Stärken und Limitation der Studie
Im Gegensatz zu anderen Studien zum Verschreibungsverhalten bei NOAK, wurde für diese Arbeit nicht auf Sekundärdatensätze zurückgegriffen, sondern gezielt klinische Daten aus der realen Versorgungssituation erhoben. In dieser Studie wurden die Verordnungsdaten von gesetzlich versicherten Patienten und Privatpatienten für alle Indikationen einer OAK ausgewertet. Dies unterscheidet diese Studie von vielen vergleichbaren Untersuchungen, bei denen nur Patienten mit Vorhofflimmern betrachtet wurden. Zudem wurde neben dem Wechsel der oralen Antikoagulantien auch der Grund für diesen Wechsel aus den Patientenakten entnommen. Die wesentliche Limitation der vorliegenden Studie ist die geringe Anzahl an teilnehmenden Hausärzten.
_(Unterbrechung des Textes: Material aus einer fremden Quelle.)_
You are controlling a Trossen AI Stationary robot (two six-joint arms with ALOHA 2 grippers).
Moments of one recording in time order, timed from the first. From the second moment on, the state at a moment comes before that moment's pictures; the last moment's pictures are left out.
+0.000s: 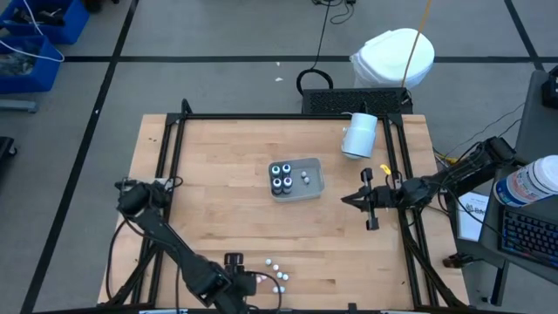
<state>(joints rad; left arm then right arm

Es handelt sich um ein „convenience sample“ von Hausarztpraxen, die bereits in der Vergangenheit eine erhöhte Bereitschaft zur Teilnahme an Forschungsprojekten gezeigt haben. Das Verordnungsverhalten der teilnehmenden Hausärzte ist damit nicht repräsentativ für alle Hausärzte in Deutschland.
Danksagung
Wir danken den Hausarztpraxen für Ihre Teilnahme an unserer Studie.
Footnotes
Interessenkonflikt Die Autorinnen/Autoren geben an, dass kein Interessenkonflikt besteht.
Fazit für die Praxis.
Unmittelbar nach der Markteinführung haben sich die NOAK bei den Neuverordnungen einer OAK durchgesetzt. Wie in den Leitlinien empfohlen, wurde die Antikoagulation bei den stabil auf ein VKA eingestellten Patienten von den Hausärzten so belassen. Wenn der Verordnungstrend sich so weiter vorsetzt, wird die Mehrzahl der Patienten in den Hausarztpraxen in den nächsten Jahren mit einem NOAK behandelt werden. Dies erfordert im Gegensatz zur Therapie mit VKA ein Überwachungsmanagement mit Schwerpunkt auf der Kontrolle der Nierenfunktion. Auch wenn der Anteil der Patienten mit einer VKA Therapie sinkt, muss die Expertise im Management dieser Therapie mit regelmäßiger Kontrolle des INR Wertes und Anpassung der Dosierung erhalten bleiben. Zudem wird die alleinige Zunahme an NAOK-Verordnungen die Versorgungssituation bei der OAK nicht verbessern. Vielmehr sollte bei allen Patienten die Indikation für eine OAK regelmäßig überprüft werden und bei bestehender Indikation den Patienten die Gabe eines oralen Antikoagulantiums angeboten werden.